■ Your objective ■
Reproduce all records verbatim.
Extracted entries: Begin
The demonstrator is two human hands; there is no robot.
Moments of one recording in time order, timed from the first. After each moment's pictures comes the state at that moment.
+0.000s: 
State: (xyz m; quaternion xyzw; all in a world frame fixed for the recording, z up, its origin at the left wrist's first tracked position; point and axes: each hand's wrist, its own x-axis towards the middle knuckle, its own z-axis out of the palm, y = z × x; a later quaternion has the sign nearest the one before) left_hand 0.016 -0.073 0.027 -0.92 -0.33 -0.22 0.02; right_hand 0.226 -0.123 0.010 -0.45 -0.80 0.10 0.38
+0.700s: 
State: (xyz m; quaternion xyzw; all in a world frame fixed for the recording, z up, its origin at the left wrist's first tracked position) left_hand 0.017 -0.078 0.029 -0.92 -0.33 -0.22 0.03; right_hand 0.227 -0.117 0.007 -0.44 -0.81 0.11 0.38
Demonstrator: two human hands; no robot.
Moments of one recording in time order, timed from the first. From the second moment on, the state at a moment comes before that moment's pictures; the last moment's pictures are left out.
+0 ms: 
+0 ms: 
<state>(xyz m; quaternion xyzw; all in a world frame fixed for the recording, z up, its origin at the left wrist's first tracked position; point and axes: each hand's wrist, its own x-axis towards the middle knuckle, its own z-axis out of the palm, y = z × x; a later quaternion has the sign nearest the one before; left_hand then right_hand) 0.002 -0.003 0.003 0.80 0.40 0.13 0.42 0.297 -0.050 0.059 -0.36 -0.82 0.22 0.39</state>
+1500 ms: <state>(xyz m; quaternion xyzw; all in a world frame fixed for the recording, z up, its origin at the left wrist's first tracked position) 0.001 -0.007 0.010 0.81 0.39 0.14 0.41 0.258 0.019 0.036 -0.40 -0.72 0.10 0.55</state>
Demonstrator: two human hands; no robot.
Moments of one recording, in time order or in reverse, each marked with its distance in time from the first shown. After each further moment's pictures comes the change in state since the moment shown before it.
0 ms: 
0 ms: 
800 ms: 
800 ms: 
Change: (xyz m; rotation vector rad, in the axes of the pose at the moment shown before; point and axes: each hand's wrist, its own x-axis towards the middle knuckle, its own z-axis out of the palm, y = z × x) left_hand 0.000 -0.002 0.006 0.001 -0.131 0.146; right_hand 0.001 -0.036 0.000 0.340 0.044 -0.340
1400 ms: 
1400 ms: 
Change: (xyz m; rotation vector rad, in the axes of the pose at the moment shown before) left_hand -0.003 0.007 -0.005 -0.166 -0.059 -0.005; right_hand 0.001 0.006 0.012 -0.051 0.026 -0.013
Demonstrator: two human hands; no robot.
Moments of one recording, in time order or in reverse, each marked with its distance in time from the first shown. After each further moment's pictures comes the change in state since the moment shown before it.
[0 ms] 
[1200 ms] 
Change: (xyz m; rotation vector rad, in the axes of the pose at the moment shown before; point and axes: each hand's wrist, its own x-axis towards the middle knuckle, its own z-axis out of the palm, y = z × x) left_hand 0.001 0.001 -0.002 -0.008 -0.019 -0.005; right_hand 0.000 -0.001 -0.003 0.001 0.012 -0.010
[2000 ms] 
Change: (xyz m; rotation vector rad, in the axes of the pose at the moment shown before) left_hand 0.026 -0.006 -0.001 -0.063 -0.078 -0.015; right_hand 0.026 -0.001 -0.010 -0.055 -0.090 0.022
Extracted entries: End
■ Exercise answer ■
The demonstrator is two human hands; there is no robot.
Moments of one recording in time order, timed from the first. After each moment's pictures comes the state at that moment.
+0.000s: 
State: (xyz m; quaternion xyzw; all in a world frame fixed for the recording, z up, its origin at the left wrist's first tracked position; point and axes: each hand's wrist, its own x-axis towards the middle knuckle, its own z-axis out of the palm, y = z × x; a later quaternion has the sign nearest the one before) left_hand 0.016 -0.073 0.027 -0.92 -0.33 -0.22 0.02; right_hand 0.226 -0.123 0.010 -0.45 -0.80 0.10 0.38
+0.700s: 
State: (xyz m; quaternion xyzw; all in a world frame fixed for the recording, z up, its origin at the left wrist's first tracked position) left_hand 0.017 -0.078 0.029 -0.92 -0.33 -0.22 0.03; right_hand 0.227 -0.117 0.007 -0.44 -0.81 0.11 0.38
Demonstrator: two human hands; no robot.
Moments of one recording in time order, timed from the first. From the second moment on, the state at a moment comes before that moment's pictures; the last moment's pictures are left out.
+0 ms: 
+0 ms: 
<state>(xyz m; quaternion xyzw; all in a world frame fixed for the recording, z up, its origin at the left wrist's first tracked position; point and axes: each hand's wrist, its own x-axis towards the middle knuckle, its own z-axis out of the palm, y = z × x; a later quaternion has the sign nearest the one before; left_hand then right_hand) 0.002 -0.003 0.003 0.80 0.40 0.13 0.42 0.297 -0.050 0.059 -0.36 -0.82 0.22 0.39</state>
+1500 ms: <state>(xyz m; quaternion xyzw; all in a world frame fixed for the recording, z up, its origin at the left wrist's first tracked position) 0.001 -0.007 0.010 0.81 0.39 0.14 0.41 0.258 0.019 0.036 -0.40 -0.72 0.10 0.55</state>
Demonstrator: two human hands; no robot.
Moments of one recording, in time order or in reverse, each marked with its distance in time from the first shown. After each further moment's pictures comes the change in state since the moment shown before it.
0 ms: 
0 ms: 
800 ms: 
800 ms: 
Change: (xyz m; rotation vector rad, in the axes of the pose at the moment shown before; point and axes: each hand's wrist, its own x-axis towards the middle knuckle, its own z-axis out of the palm, y = z × x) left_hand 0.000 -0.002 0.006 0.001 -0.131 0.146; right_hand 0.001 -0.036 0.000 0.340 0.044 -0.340
1400 ms: 
1400 ms: 
Change: (xyz m; rotation vector rad, in the axes of the pose at the moment shown before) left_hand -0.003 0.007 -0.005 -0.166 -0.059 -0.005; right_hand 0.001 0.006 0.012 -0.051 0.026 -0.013
Demonstrator: two human hands; no robot.
Moments of one recording, in time order or in reverse, each marked with its distance in time from the first shown. After each further moment's pictures comes the change in state since the moment shown before it.
[0 ms] 
[1200 ms] 
Change: (xyz m; rotation vector rad, in the axes of the pose at the moment shown before; point and axes: each hand's wrist, its own x-axis towards the middle knuckle, its own z-axis out of the palm, y = z × x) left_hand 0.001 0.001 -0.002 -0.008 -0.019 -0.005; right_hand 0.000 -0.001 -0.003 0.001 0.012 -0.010
[2000 ms] 
Change: (xyz m; rotation vector rad, in the axes of the pose at the moment shown before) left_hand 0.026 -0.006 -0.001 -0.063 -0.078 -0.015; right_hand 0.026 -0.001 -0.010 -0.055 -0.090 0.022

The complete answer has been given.